Istio Getting Started
This is a very simple introduction for Istio Service Mesh.
Introduction
What is Istio? What is different from Kubernetes? Istio is the second evolution to microservices architectures. So far, all the solutions need to solve by its own the exactly same paradigms for service discovery, logging, configuration and a long etc. Istio is a service mesh that provides all these services for all your microservices. How to upgrade microservices, listen for the traces, routing, etc… All of this is now delegated to the Service Mesh. Istio uses kubernetes to deploy all its services.
Some Technical Context
Istio has been developed by Google and other parties. For all your services, Istio adds a proxy [Envoy](https://www.envoyproxy.io/] inside the pod to sync with Istio
Installation
We followed the instructions from here. This is:
- Download and Install:
curl -L https://git.io/getLatestIstio | sh -
cd istio-1.0.2
export PATH=$PWD/bin:$PATH
- Install Istio’s Custom Resource Definition:
kubectl apply -f install/kubernetes/helm/istio/templates/crds.yaml
- Install Istio Services:
kubectl apply -f install/kubernetes/istio-demo.yaml
This script is to enable Istio without auth. There are more options. See the getting started page for more.
- Verify Installation:
Go to Kubernetes dashboard (minikube dashboard) and select the Istio-System namespace. We should see all the Istio services in the Deployment section.

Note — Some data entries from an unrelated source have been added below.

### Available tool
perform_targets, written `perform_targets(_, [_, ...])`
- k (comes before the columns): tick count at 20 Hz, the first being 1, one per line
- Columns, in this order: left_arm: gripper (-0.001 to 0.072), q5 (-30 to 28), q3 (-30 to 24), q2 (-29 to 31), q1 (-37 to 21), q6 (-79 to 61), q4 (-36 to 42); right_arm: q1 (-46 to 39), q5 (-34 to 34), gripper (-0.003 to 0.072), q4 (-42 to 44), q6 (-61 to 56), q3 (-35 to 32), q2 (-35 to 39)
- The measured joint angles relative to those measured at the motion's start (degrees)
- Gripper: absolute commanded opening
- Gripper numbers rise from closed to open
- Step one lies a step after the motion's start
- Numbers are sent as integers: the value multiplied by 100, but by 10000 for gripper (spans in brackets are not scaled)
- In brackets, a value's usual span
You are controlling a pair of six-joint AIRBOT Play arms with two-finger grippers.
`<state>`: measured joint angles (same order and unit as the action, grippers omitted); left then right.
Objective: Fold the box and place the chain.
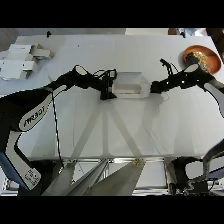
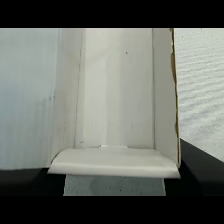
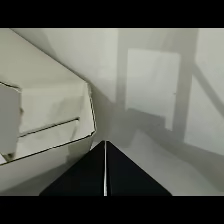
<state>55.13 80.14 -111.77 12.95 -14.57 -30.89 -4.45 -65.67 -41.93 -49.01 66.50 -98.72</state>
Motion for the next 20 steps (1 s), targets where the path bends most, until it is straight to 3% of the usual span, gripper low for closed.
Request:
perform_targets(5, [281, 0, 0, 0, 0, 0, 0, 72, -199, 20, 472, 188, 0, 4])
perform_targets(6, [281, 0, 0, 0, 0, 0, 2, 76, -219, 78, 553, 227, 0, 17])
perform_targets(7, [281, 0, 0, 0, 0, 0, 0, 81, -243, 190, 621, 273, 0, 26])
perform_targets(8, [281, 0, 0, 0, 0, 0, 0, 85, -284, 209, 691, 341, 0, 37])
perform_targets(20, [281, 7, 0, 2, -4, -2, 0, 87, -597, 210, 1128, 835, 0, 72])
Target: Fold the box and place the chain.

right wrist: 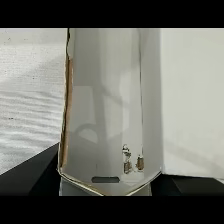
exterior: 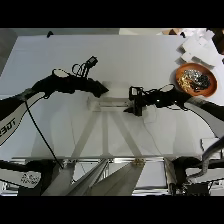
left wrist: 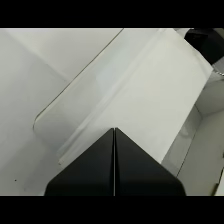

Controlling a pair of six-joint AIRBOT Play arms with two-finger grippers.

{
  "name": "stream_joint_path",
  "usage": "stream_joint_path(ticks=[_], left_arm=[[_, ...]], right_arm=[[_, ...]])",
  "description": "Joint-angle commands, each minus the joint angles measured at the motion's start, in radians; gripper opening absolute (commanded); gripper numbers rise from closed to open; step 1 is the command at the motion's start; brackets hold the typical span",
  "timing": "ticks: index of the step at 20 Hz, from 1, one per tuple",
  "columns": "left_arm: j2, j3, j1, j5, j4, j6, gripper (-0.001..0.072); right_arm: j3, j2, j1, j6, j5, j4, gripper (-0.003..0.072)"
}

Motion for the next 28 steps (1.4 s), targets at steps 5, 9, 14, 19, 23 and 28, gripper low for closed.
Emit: stream_joint_path(ticks=[5,9,14,19,23,28], left_arm=[[0.068,0.0,0.014,-0.099,-0.01,-0.026,0.0009],[0.175,-0.001,0.056,-0.304,0.102,-0.026,0.001],[0.182,-0.002,0.074,-0.42,0.406,-0.126,0.0008],[0.15,-0.003,0.072,-0.361,0.595,-0.284,0.0005],[0.148,-0.003,0.071,-0.292,0.828,-0.455,0.0004],[0.148,-0.003,0.06,-0.253,0.848,-0.48,0.0004]], right_arm=[[0.0,0.0,0.0,-0.002,-0.002,-0.003,0.0371],[0.0,0.0,0.0,-0.002,-0.002,-0.003,0.0371],[0.0,0.0,0.0,-0.002,-0.002,-0.003,0.0371],[0.0,0.0,0.0,-0.002,-0.002,-0.003,0.0371],[0.0,0.0,0.0,-0.002,-0.002,-0.003,0.0371],[0.0,0.0,0.0,-0.002,-0.002,-0.003,0.0371]])
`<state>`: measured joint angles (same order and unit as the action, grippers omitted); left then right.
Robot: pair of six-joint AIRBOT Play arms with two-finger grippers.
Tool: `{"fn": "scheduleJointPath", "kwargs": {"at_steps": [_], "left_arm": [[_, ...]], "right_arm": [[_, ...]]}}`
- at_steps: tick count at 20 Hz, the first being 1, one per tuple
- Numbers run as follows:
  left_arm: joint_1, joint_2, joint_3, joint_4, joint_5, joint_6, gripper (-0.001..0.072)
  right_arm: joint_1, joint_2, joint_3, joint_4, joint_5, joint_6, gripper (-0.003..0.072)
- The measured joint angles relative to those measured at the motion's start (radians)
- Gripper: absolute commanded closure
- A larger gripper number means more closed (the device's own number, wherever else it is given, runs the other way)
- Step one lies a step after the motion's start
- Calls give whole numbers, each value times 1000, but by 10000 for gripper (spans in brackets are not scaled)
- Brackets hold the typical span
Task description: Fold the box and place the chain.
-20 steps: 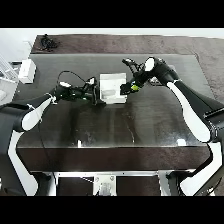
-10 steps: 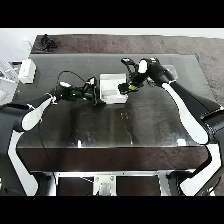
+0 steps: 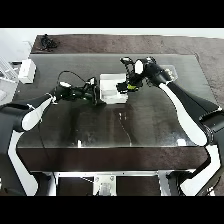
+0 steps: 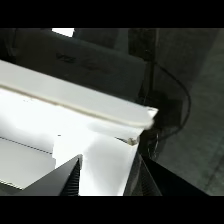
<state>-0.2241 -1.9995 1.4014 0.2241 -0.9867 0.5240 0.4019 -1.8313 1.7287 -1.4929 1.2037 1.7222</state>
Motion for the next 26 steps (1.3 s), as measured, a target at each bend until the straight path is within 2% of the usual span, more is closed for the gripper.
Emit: {"fn": "scheduleJointPath", "kwargs": {"at_steps": [20,22,26], "left_arm": [[0,0,0,0,0,0,243],[0,0,0,0,0,0,244],[0,0,0,0,0,0,243]], "right_arm": [[1,-95,6,-40,-4,49,284],[1,-97,6,-56,-4,61,333],[8,-97,6,-71,-6,72,334]]}}
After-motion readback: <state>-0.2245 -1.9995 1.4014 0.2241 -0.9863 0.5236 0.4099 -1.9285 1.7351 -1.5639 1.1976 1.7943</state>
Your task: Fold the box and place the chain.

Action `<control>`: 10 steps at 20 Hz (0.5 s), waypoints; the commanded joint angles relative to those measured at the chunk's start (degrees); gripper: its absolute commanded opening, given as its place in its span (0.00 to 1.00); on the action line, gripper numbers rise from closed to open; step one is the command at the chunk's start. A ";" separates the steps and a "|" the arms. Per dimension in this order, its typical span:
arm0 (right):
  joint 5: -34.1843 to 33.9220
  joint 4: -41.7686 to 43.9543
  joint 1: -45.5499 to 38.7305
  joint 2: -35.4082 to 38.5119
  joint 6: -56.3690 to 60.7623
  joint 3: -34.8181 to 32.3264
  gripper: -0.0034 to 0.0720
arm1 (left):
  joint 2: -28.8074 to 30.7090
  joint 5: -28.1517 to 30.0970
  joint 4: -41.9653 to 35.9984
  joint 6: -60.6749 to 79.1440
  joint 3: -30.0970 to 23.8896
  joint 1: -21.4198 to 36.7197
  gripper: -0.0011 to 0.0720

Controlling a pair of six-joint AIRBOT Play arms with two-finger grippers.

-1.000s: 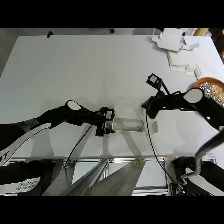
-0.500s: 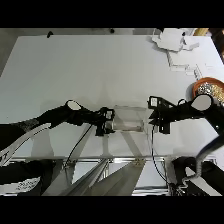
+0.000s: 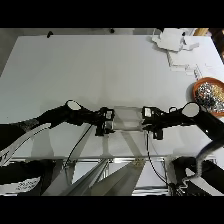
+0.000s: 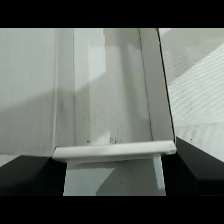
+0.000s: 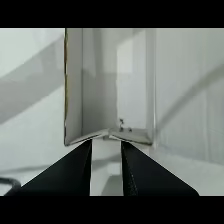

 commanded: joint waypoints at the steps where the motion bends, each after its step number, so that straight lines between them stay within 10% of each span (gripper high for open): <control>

Let’s Write Our First App in Istio!
This is a hello world node.js app:
var http = require('http');
var handleRequest = function(request, response) {
console.log('Received request for URL: ' + request.url);
response.writeHead(200);
response.end('Hello World!');
};
var www = http.createServer(handleRequest);
www.listen(8080);
If you run this node app, we can try the app just typing “node server.js” and going to localhost:8080.
Then, we need to build the docker image:
FROM node:6.14.2
EXPOSE 8080
COPY server.js .
CMD node server.js
And install the image inside the kubernetes docker repository:
eval $(minikube docker-env)
docker build -t hello-node:v1 .
Finally, let’s deploy our application in Istio via this deployments.yaml:
apiVersion: v1
kind: Service
metadata:
name: helloworld-service
labels:
app: helloworld-service
spec:
type: NodePort
ports:
- port: 8080
name: http
selector:
app: helloworld-service
---
apiVersion: extensions/v1beta1
kind: Deployment
metadata:
name: helloworld-service
spec:
replicas: 1
template:
metadata:
labels:
app: helloworld-service
version: v1
spec:
containers:
- name: helloworld-service
image: hello-node:v1
imagePullPolicy: IfNotPresent
ports:
- containerPort: 8080
And typing:
kubectl label namespace myappnamespace istio-injection=enabled
kubectl create -n myappnamespace -f deployments.yaml
The app should have started up now in localhost:8080.
What Can We do Now?
-
We can install plugins or addons to Istio like Grafana, Zipkin, Prometheus… See more in here. All these components will see our apps by doing nothing.
-
We can define rules for routing or define test strategies for failures, just defining RouteRule in route-to-v2.yaml:
apiVersion: config.istio.io/v1alpha2
kind: RouteRule
metadata:
name: helloworld-service
spec:
destination:
name: helloworld-service
precedence: 1
match:
request:
headers:
user-agent:
regex: ".*Chrome.*"
route:
- labels:
version: "v2"
This script will route all the requests made from Chrome for our hello world app to a new version “v2” for the same app.
- Or simulate HTTP failures:
apiVersion: config.istio.io/v1alpha2
kind: RouteRule
metadata:
name: helloworld-service-503
spec:
destination:
name: helloworld-service
precedence: 1
route:
- labels:
version: "v1"
httpFault:
abort:
percent: 100
httpStatus: 503
This script will make our application to return a 503 HTTP error the 100% times.